Visualizing Statistical Power
Both alpha and beta are the probability of making an error, but they assume two different realities:
- Alpha is the probability that you will decide that a difference between group means exists in the population, when the reality is that there is no such difference.
- Beta is the probability that you will decide that no difference between group means exists in the population, when the reality is that there is at least one such difference.
A Basic Analysis
To visualize statistical power, it helps to show the distribution of your test statistic in each sort of reality: no difference versus at least one difference. We start here with a simple situation. Suppose that you have developed a new medication that you believe lowers "bad" cholesterol levels. You randomly select and randomly assign 20 people to each of two groups, a treatment group that takes your medication and a comparison group that takes a placebo.
After one month of treatment, you get cholesterol levels from each of the 40 participants, calculate the mean cholesterol level of each group, and subtract the treatment group's mean from the comparison group's mean.
You expect that the treatment subjects will have a lower cholesterol level than the comparison subjects. Therefore, you also expect that subtracting the treatment mean from the comparison mean will result in a positive number.
Now, there are two possible realities that your hypotheses describe:
- Your null hypothesis is that in the populations from which you took your samples, the mean cholesterol level for the population that (hypothetically) takes your medication is the same as the mean cholesterol level of the population that (hypothetically) takes a placebo.
- Your alternative hypothesis is that the hypothetical treatment population has a lower mean cholesterol level than the hypothetical placebo population.
These two states of nature show up in Figure 1.
Figure 1 The curve on the left represents the no-difference reality. The curve on the right represents the different-means reality.
The two populations might really have the same mean cholesterol level at the end of the experiment. In that case, doing the same experiment many, many times would tend to result in a mean difference of zero, or close to it. Some replications of the experiment would result in a positive difference, and some a negative difference, simply due to sampling error.

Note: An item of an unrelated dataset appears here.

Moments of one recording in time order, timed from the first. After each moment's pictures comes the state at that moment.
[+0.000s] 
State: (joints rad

No Difference Between Population Means
If you repeated the experiment many times when the population means did not differ, and plotted the results, you would get a curve like the one on the left in Figure 1. The mean of that curve would be zero, because the two populations have the same mean cholesterol level, but sampling error would cause some results smaller than zero and some larger than zero.

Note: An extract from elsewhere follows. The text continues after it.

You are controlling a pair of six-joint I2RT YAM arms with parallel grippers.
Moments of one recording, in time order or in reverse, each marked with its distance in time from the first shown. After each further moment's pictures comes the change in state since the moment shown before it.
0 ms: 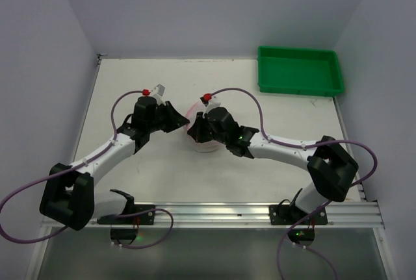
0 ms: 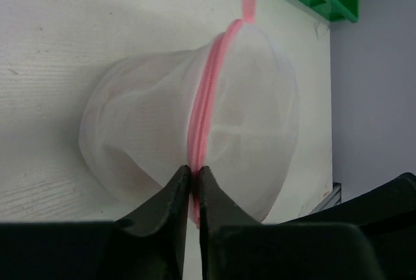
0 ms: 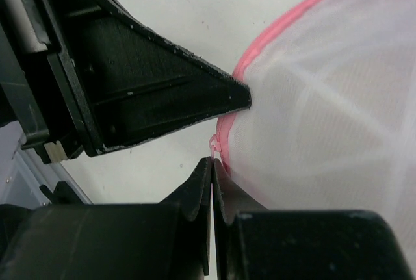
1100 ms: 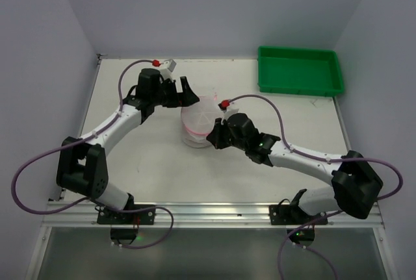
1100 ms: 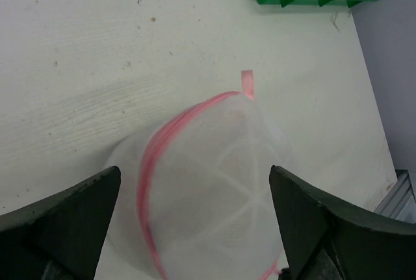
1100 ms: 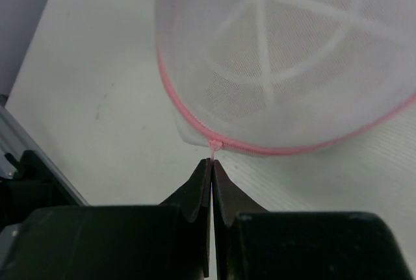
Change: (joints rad) left arm 0.053 0.269 0.381 -0.115 0.095 0.349; right arm -0.090 -0.243 -0.230 -0.072 -0.021 -0.094
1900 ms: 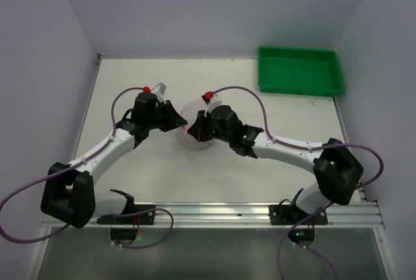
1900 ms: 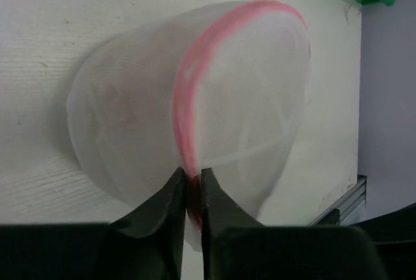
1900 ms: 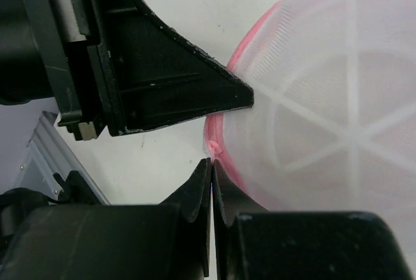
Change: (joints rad) left arm -0.041 -0.246 -0.301 -0.032 -0.095 -0.262; right arm 0.071 0.199 0.217 0.078 -0.043 0.067
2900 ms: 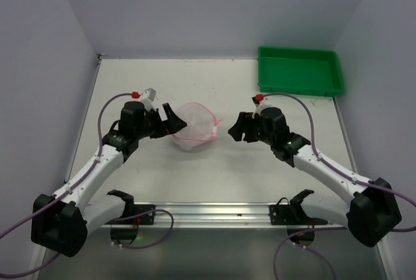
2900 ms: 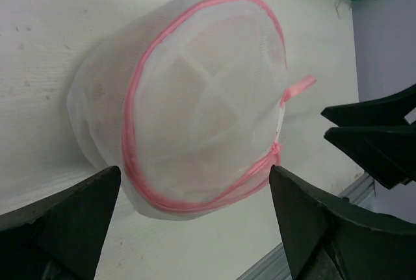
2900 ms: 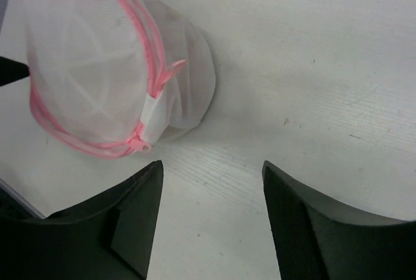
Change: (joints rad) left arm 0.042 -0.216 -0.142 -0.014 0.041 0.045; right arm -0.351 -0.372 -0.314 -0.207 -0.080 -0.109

If you had adopted an alpha level of 5%, you would reject the null hypothesis, when it is true, 5% of the time. This comes about because sampling error causes some of the mean differences to be so large (greater than 13, the critical value associated with alpha in this case) that it is not sensible to conclude that the null hypothesis is true. Because you can get results like that even when there is no difference between the population means, it's an error to conclude that a population difference exists–by tradition, it's called a Type I error. The probability that it will occur is called alpha, symbolized as α.
Actual Difference Between Population Means
What if the two populations really had different cholesterol levels after being treated with either your medication or a placebo? Then it might be that the comparison population has a cholesterol level that's about 8 points higher than the treatment population. Over repeated, hypothetical replications of the experiment, the mean difference between the sample means, comparison minus treatment, would tend to be 8 or close to it.
But some replications of the experiment, when there is a difference of 8 points in the populations, would return a difference of more than 8 points and some considerably less—perhaps only 1 or 2 points.
In the end, if you charted the results, you would likely get a curve much like the one on the right in Figure 1. Its mean would be 8 because the difference between the population means in that reality is 8. Some replications of the experiment would have a mean difference smaller than zero, and others would have a mean difference larger than 13.
A statistical test has power only when the null hypothesis is false, and therefore when the alternative hypothesis is true. In the situation that Figure 1 depicts, you would reject the null hypothesis if the result of your experiment were that the treatment group had a cholesterol level at least 13 points lower than the comparison group.
As shown in Figure 1, that could happen less than half the time even if the population mean for the treatment group is as much as 12 points lower than the placebo group. This experiment has relatively low statistical power. If you knew that beforehand, you might not go to the trouble and expense of running the experiment as it's designed. You have less than a 50-50 chance of concluding that the medication makes a difference, even if it actually does.
The fact is that sometimes you're going to decide that a treatment makes no difference, even though omniscience would tell you otherwise. That decision would be an error—by tradition, it's known as a Type II error. The probability that it will occur is called beta, symbolized as β.